Can GR be reformulated in terms of invariant observables? Question
So recently I was thinking about this: How many scalars are available in $4$ dimensions in General Relativity (without being redundant)? For example, with metric we can construct the following scalar:
$$ g^{\mu \nu} g_{\mu \nu} = 4 $$ 
is the same as:
$$ (g^{\mu \nu} \otimes g^{\rho \kappa}) \cdot   (g_{\mu \nu} \otimes g_{\rho \kappa} ) = 16 $$
We also have scalars like curvature, torsion, inner product of the riemann tensor with itself, etc. 
Motivation
My motivation for doing so is as follows: GR is currently through (rank $2$ symmetric) tensors formulated as:
$$ R_{\mu \nu} - \frac{1}{2} R g_{\mu \nu} = \frac{8 \pi G}{c^4} T_{\mu \nu} $$ 
Hence any solution of the above automatically satisfies:
$$ (R_{\mu \nu} - \frac{1}{2} R g_{\mu \nu})  (R^{\mu \nu} - \frac{1}{2} R g^{\mu \nu}) = \bigg(\frac{8 \pi G}{c^4}\bigg)^2 T_{\mu \nu} T^{\mu \nu} $$ 
But note the later equation is written purely in invariant observables. I was wondering if General Relativity could also be written purely in terms of observables? If not how many short are we? Can the remaining variables be expressed as something invariant and not a scalar (not sure if it would be a tensor either)?  
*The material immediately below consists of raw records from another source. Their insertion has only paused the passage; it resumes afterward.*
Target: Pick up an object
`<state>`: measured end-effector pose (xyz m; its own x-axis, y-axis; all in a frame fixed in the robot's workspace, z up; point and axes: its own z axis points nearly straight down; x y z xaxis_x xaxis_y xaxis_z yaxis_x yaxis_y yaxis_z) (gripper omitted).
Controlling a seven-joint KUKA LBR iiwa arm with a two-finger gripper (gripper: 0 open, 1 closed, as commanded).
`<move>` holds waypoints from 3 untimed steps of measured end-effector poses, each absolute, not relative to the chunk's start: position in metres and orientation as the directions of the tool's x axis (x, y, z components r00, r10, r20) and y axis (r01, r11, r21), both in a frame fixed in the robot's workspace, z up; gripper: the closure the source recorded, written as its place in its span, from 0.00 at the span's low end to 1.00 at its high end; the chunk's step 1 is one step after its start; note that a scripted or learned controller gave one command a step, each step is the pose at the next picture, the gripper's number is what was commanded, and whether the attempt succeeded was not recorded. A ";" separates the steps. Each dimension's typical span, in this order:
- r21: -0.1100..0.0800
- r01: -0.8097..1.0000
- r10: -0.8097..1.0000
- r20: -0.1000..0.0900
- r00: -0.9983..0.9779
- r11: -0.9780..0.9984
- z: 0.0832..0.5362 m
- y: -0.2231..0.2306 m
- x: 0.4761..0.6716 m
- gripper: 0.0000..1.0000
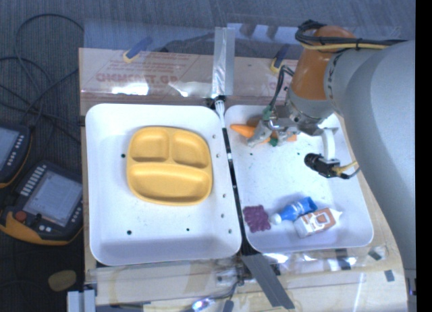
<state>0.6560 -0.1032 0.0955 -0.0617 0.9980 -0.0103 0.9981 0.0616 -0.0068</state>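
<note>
Camera view: pincer sits over an orange carrot with green top, at the right bin's far-left corner; grip unclear.

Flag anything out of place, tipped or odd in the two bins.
Nothing looks spilled or damaged. The small orange-and-white carton lies on its side beside the blue bottle, also lying flat. The yellow divided plastic plate sits slightly askew in the left white bin.

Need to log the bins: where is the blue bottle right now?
The blue bottle lies near the right bin's front edge, between the purple grape bunch and the small carton.
</note>
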 end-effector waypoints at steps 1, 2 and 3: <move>0.000 0.992 0.992 -0.001 -0.125 0.125 0.184 -0.038 0.669 1.00; -0.001 0.931 0.931 -0.004 -0.365 0.365 0.224 -0.010 0.669 1.00; -0.001 0.931 0.931 -0.004 -0.365 0.365 0.224 -0.010 0.669 0.00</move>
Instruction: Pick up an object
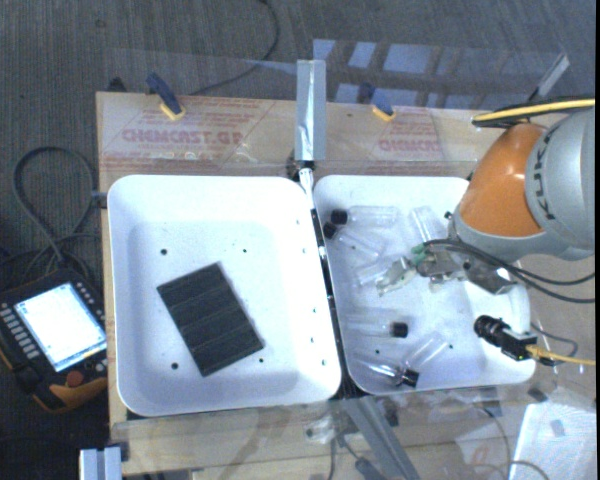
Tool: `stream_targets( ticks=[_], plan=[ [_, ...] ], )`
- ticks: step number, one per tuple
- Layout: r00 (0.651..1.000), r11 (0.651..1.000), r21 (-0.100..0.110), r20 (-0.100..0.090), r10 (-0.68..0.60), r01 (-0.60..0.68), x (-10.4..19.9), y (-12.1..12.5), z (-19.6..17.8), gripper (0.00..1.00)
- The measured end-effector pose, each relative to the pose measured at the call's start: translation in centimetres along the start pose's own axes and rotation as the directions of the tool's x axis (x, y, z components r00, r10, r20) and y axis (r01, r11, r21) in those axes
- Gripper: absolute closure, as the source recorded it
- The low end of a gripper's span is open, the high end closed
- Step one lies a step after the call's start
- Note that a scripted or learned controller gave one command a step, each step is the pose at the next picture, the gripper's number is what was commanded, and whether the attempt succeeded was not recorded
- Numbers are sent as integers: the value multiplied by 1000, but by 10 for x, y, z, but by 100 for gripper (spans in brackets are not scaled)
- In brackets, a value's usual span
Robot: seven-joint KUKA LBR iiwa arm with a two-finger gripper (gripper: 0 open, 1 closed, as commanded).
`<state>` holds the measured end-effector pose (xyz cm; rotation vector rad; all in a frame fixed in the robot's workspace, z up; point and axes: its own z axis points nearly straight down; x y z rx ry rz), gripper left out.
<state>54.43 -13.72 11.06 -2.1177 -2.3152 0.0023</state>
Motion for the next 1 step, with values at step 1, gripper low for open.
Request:
stream_targets(
  ticks=[1],
  plan=[
    [1000, 1000, -16, 8, -1, 1, 9, 92, 21, 0]
  ],
)
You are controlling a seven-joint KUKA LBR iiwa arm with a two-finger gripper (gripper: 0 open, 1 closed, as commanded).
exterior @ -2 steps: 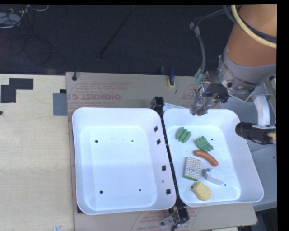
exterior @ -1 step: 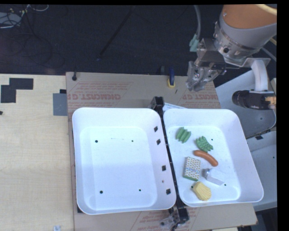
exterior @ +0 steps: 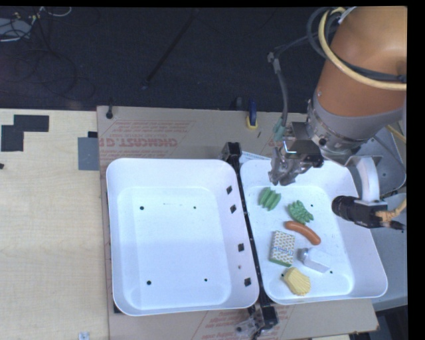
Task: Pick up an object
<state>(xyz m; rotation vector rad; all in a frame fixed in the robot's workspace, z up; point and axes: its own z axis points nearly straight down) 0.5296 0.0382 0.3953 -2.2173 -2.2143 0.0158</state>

 A: If you define invariant observables to be relativistic scalars formed from the Riemann tensor, then the answer is no, it is not possible to formulate GR in terms of invariant observables. As a counterexample, all curvature invariants vanish for any gravitational plane-wave solution in 3+1 dimensions. This is basically because an observer who chases the wave at high velocity can see the energy and amplitude of the wave Doppler shifted down to an arbitrarily low level. For more on this, see Schmidt, http://arxiv.org/pdf/gr-qc/9404037v1.pdf .
Re the classification of scalar invariants formed from the Riemann tensor (without taking derivatives), see https://en.wikipedia.org/wiki/Carminati%E2%80%93McLenaghan_invariants . If you take derivatives, the number of scalar invariants you can form is infinite.
I think what this really tells us is that relativistic scalars are not rich enough to describe all the things we can actually observe in GR. For instance, if a black hole merger results in the radiation of gravitational waves, then it's reasonable to talk about an observable which is the intensity of those waves in the frame of reference of a distant observer at rest with respect to the source. This is an observable that can't be described as a relativistic scalar, but it's clearly an observable -- LIGO did observe such a thing.